▶ [WHAT IS EXPECTED]:
The records below must be reproduced in full and without error.

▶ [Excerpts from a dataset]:
----

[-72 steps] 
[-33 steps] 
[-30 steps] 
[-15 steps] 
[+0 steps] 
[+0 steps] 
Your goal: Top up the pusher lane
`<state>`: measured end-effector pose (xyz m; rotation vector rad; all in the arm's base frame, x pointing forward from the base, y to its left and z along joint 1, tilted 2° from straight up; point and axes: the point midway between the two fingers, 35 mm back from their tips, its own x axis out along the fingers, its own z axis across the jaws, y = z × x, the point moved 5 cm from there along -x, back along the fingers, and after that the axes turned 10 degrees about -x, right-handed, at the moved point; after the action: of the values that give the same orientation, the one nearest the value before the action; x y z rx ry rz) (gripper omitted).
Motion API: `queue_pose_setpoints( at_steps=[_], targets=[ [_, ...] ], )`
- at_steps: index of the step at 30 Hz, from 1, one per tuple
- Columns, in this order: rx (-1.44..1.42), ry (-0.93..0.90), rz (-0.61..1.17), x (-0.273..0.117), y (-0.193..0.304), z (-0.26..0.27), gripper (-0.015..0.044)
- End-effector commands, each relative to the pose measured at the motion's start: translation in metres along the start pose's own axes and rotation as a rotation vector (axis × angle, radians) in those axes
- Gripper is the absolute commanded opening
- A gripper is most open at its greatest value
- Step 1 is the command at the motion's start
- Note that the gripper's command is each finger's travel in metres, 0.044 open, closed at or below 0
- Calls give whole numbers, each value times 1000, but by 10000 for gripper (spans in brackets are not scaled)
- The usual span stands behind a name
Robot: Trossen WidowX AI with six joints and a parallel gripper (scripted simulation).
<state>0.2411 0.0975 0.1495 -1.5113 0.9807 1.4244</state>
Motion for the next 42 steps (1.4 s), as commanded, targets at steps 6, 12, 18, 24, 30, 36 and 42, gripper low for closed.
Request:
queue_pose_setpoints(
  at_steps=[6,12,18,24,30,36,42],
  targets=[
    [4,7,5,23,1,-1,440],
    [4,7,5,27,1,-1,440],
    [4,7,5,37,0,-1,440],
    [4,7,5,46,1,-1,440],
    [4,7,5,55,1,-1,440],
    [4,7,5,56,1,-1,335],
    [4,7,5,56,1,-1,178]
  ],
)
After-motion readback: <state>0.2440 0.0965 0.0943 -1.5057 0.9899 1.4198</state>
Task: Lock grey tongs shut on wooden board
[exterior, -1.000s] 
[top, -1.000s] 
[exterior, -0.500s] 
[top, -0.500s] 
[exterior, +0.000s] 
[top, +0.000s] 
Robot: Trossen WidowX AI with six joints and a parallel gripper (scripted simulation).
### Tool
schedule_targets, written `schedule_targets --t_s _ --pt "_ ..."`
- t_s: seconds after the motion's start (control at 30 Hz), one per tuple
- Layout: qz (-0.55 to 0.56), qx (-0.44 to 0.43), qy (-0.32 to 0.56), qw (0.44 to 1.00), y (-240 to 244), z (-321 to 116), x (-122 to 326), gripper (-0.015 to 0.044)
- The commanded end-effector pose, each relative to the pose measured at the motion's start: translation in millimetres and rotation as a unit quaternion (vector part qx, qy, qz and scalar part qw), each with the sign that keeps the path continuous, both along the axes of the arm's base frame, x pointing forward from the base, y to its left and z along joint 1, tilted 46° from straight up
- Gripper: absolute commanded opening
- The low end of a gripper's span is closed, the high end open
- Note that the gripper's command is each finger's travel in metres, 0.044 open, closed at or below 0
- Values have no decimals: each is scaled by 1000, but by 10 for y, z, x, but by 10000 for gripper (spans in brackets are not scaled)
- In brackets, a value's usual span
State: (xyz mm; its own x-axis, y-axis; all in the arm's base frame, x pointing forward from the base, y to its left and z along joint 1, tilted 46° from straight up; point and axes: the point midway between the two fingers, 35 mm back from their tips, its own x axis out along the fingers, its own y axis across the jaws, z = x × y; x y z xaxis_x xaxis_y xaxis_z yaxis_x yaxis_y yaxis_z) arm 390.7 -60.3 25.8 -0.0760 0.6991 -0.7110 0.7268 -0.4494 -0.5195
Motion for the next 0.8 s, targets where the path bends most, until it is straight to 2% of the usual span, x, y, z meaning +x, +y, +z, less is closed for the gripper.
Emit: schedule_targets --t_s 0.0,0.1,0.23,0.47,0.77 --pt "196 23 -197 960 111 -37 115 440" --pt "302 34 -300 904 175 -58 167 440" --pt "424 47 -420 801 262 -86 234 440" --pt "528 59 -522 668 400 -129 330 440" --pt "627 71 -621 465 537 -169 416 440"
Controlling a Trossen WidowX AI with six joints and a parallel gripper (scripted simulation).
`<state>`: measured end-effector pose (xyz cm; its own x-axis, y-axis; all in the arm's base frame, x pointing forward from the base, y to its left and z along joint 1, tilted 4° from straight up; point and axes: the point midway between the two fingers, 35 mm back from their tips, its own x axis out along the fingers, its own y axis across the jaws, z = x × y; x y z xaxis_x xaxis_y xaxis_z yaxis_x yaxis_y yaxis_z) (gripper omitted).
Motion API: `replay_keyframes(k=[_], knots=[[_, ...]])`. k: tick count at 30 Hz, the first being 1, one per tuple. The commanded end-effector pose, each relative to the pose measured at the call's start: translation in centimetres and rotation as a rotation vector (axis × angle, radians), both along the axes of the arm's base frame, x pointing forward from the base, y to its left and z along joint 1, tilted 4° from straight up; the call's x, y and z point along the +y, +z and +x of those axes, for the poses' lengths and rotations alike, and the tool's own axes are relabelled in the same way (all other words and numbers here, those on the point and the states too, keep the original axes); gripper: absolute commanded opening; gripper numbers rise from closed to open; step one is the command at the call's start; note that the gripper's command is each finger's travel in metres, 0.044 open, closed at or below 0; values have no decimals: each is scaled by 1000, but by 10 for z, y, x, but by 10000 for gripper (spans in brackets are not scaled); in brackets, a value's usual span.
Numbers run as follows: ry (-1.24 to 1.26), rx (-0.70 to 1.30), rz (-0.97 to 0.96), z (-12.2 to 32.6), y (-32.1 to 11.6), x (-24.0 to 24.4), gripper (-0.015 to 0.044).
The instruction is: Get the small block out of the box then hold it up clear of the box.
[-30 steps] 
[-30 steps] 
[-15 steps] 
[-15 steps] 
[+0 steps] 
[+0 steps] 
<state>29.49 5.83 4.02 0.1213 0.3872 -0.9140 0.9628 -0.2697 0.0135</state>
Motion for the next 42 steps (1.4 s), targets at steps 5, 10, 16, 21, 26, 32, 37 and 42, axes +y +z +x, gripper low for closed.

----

▶ [RESPONSE]:
[-72 steps] 
[-33 steps] 
[-30 steps] 
[-15 steps] 
[+0 steps] 
[+0 steps] 
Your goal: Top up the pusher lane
`<state>`: measured end-effector pose (xyz m; rotation vector rad; all in the arm's base frame, x pointing forward from the base, y to its left and z along joint 1, tilted 2° from straight up; point and axes: the point midway between the two fingers, 35 mm back from their tips, its own x axis out along the fingers, its own z axis across the jaws, y = z × x, the point moved 5 cm from there along -x, back along the fingers, and after that the axes turned 10 degrees about -x, right-handed, at the moved point; after the action: of the values that give the same orientation, the one nearest the value before the action; x y z rx ry rz) (gripper omitted).
Motion API: `queue_pose_setpoints( at_steps=[_], targets=[ [_, ...] ], )`
- at_steps: index of the step at 30 Hz, from 1, one per tuple
- Columns, in this order: rx (-1.44..1.42), ry (-0.93..0.90), rz (-0.61..1.17), x (-0.273..0.117), y (-0.193..0.304), z (-0.26..0.27), gripper (-0.015..0.044)
- End-effector commands, each relative to the pose measured at the motion's start: translation in metres along the start pose's own axes and rotation as a rotation vector (axis × angle, radians) in those axes
- Gripper is the absolute commanded opening
- A gripper is most open at its greatest value
- Step 1 is the command at the motion's start
- Note that the gripper's command is each finger's travel in metres, 0.044 open, closed at or below 0
- Calls give whole numbers, each value times 1000, but by 10000 for gripper (spans in brackets are not scaled)
- The usual span stands behind a name
Robot: Trossen WidowX AI with six joints and a parallel gripper (scripted simulation).
<state>0.2411 0.0975 0.1495 -1.5113 0.9807 1.4244</state>
Motion for the next 42 steps (1.4 s), as commanded, targets at steps 6, 12, 18, 24, 30, 36 and 42, gripper low for closed.
Request:
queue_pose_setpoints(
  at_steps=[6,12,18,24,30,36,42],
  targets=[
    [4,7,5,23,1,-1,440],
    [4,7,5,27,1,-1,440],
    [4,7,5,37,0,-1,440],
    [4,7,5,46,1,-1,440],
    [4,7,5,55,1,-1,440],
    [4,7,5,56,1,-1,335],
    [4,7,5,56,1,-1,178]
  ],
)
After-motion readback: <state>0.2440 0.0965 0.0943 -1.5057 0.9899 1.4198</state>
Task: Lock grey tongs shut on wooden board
[exterior, -1.000s] 
[top, -1.000s] 
[exterior, -0.500s] 
[top, -0.500s] 
[exterior, +0.000s] 
[top, +0.000s] 
Robot: Trossen WidowX AI with six joints and a parallel gripper (scripted simulation).
### Tool
schedule_targets, written `schedule_targets --t_s _ --pt "_ ..."`
- t_s: seconds after the motion's start (control at 30 Hz), one per tuple
- Layout: qz (-0.55 to 0.56), qx (-0.44 to 0.43), qy (-0.32 to 0.56), qw (0.44 to 1.00), y (-240 to 244), z (-321 to 116), x (-122 to 326), gripper (-0.015 to 0.044)
- The commanded end-effector pose, each relative to the pose measured at the motion's start: translation in millimetres and rotation as a unit quaternion (vector part qx, qy, qz and scalar part qw), each with the sign that keeps the path continuous, both along the axes of the arm's base frame, x pointing forward from the base, y to its left and z along joint 1, tilted 46° from straight up
- Gripper: absolute commanded opening
- The low end of a gripper's span is closed, the high end open
- Note that the gripper's command is each finger's travel in metres, 0.044 open, closed at or below 0
- Values have no decimals: each is scaled by 1000, but by 10 for y, z, x, but by 10000 for gripper (spans in brackets are not scaled)
- In brackets, a value's usual span
State: (xyz mm; its own x-axis, y-axis; all in the arm's base frame, x pointing forward from the base, y to its left and z along joint 1, tilted 46° from straight up; point and axes: the point midway between the two fingers, 35 mm back from their tips, its own x axis out along the fingers, its own y axis across the jaws, z = x × y; x y z xaxis_x xaxis_y xaxis_z yaxis_x yaxis_y yaxis_z) arm 390.7 -60.3 25.8 -0.0760 0.6991 -0.7110 0.7268 -0.4494 -0.5195
Motion for the next 0.8 s, targets where the path bends most, until it is straight to 2% of the usual span, x, y, z meaning +x, +y, +z, less is closed for the gripper.
Emit: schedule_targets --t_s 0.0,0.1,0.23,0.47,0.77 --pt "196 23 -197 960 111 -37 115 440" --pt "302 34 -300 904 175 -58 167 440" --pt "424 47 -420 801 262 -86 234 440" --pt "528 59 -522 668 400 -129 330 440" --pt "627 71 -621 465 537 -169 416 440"
Controlling a Trossen WidowX AI with six joints and a parallel gripper (scripted simulation).
`<state>`: measured end-effector pose (xyz cm; its own x-axis, y-axis; all in the arm's base frame, x pointing forward from the base, y to its left and z along joint 1, tilted 4° from straight up; point and axes: the point midway between the two fingers, 35 mm back from their tips, its own x axis out along the fingers, its own y axis across the jaws, z = x × y; x y z xaxis_x xaxis_y xaxis_z yaxis_x yaxis_y yaxis_z) (gripper omitted).
Motion API: `replay_keyframes(k=[_], knots=[[_, ...]])`. k: tick count at 30 Hz, the first being 1, one per tuple. The commanded end-effector pose, each relative to the pose measured at the call's start: translation in centimetres and rotation as a rotation vector (axis × angle, radians), both along the axes of the arm's base frame, x pointing forward from the base, y to its left and z along joint 1, tilted 4° from straight up; the call's x, y and z point along the +y, +z and +x of those axes, for the poses' lengths and rotations alike, and the tool's own axes are relabelled in the same way (all other words and numbers here, those on the point and the states too, keep the original axes); gripper: absolute commanded opening; gripper numbers rise from closed to open; step one is the command at the call's start; note that the gripper's command is each finger's travel in metres, 0.044 open, closed at or below 0; values have no decimals: each is scaled by 1000, but by 10 for z, y, x, but by 10000 for gripper (spans in brackets are not scaled); in brackets, a value's usual span.
Numbers run as follows: ry (-1.24 to 1.26), rx (-0.70 to 1.30), rz (-0.97 to 0.96), z (-12.2 to 32.6), y (-32.1 to 11.6), x (-24.0 to 24.4), gripper (-0.015 to 0.044).
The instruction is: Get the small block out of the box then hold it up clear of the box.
[-30 steps] 
[-30 steps] 
[-15 steps] 
[-15 steps] 
[+0 steps] 
[+0 steps] 
<state>29.49 5.83 4.02 0.1213 0.3872 -0.9140 0.9628 -0.2697 0.0135</state>
Motion for the next 42 steps (1.4 s), targets at steps 5, 10, 16, 21, 26, 32, 37 and 42, axes +y +z +x, gripper low for closed.

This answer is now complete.